Youth recommendations Second GPE Replenishment Conference

Youth recommendations
Second GPE Replenishment Conference
Brussels, June 26th 2014
Including youth leaders in the GPE Replenishment Conference was an incredible success. More than
before, GPE ensured the participation of young people acting on and in touch with the grassroots
level of education in their conference. The engagement of young people in panels and discussions
not only warranted critical perspectives and innovative ideas for decision-makers; it also rendered
renewed attention on the side of these decision-makers for the inclusion of youth within their own
governmental or NGO frameworks.
At the end of the Conference, the youth leaders came together to decide upon five main
recommendations to the Board of the Global Partnership for Education. We unanimously agreed on
the following.
1. The GPE must create a youth constituency on its board.
a. This youth constituency adequately reflects the GPE’s goals of calling on
representatives of marginalised groups.
b. The youth constituency needs to be elected by youth from local education networks.
c. The youth constituency represents the ideas of young people as recommended by
youth in local education networks.
2. The GPE must ensure the inclusion of youth representatives in local education groups. These
youth must be linked directly to the youth constituency on the GPE Board. In addition, GPE
must continue to invite youth to its events.

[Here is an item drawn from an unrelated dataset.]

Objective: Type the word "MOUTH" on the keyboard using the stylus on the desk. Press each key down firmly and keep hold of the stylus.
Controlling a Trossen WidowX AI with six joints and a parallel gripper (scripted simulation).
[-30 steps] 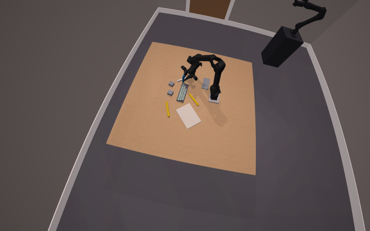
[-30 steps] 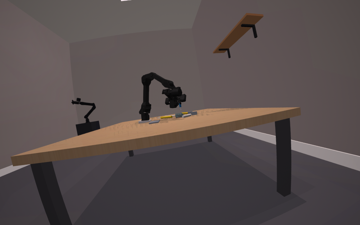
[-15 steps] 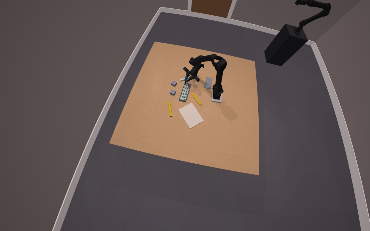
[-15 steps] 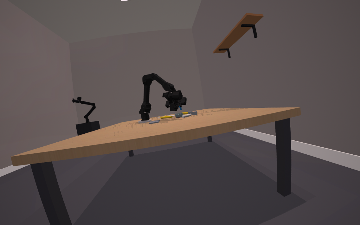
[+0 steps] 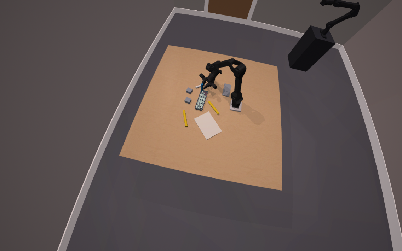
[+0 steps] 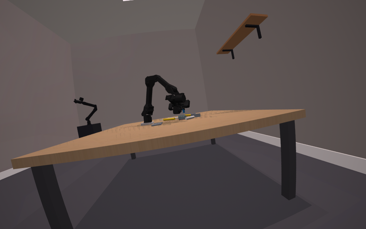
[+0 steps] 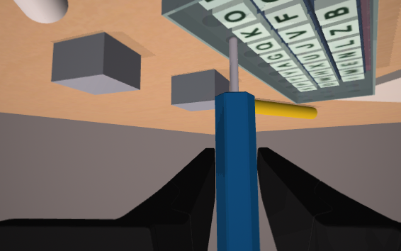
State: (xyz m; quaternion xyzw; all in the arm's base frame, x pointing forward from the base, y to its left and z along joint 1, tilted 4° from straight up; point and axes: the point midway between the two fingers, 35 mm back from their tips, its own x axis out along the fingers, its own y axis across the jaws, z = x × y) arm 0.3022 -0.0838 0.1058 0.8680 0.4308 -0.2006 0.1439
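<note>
Now: the white cylinder 9 cm to the right of my gripper tip, 7 cm below it and 3 cm ahead of it. The rest, counted from my gripper tip: grey block 11 cm ahead, 10 cm to the left, 7 cm below; then yellow pencil 13 cm to the left, 13 cm behind, 7 cm below; then blue stylus 1 cm below.
</note>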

a. Since a group has already been assembled, it is recommended to initially maintain
this network.
b. One youth representative on education must be selected for each country.
c. This youth representative functions as liaison between local education groups and the
Youth Constituency on the GPE Board.
d. The GPE must therefore structurally reserve a portion of its budget for youth
participation.
3. Youth, in line with the Post-2015 Framework, needs to have a monitoring and evaluating role
regarding the allocation of funding and quality of education.
a. This monitoring role is to be implemented locally and nationally.
b. Monitoring is done on a qualitative basis and focuses on two fields:
i. The proper allocation of funding.
ii. The quality of education.
c. Findings are reported by two types of monitoring individuals:
i. Youth volunteers specifically targeting educational institutions for quality
screening.
ii. Anyone willing and able to report.
d. Implementation must take place through the use of smartphones and text messages
services and can be largely picture-driven.
4. In its focus on the Post-2015 Agenda, the GPE needs to reflect each state’s global
responsibility toward solving global problems on a local level.
a. Further the idea that every country in the world, whether ‘developing’ or ‘developed’,
faces challenges with regard to the Post-2015 Agenda.
b. Truly collaborate on solving global educational problems.
5. The GPE is called upon to facilitate bridging the divide between government and civil society
through the inclusion of youth in the decision-making process. There is generally no youth
involvement in governments. Governments need to engage with young people, since they the
people at the grassroots of education. Let youth be in the middle.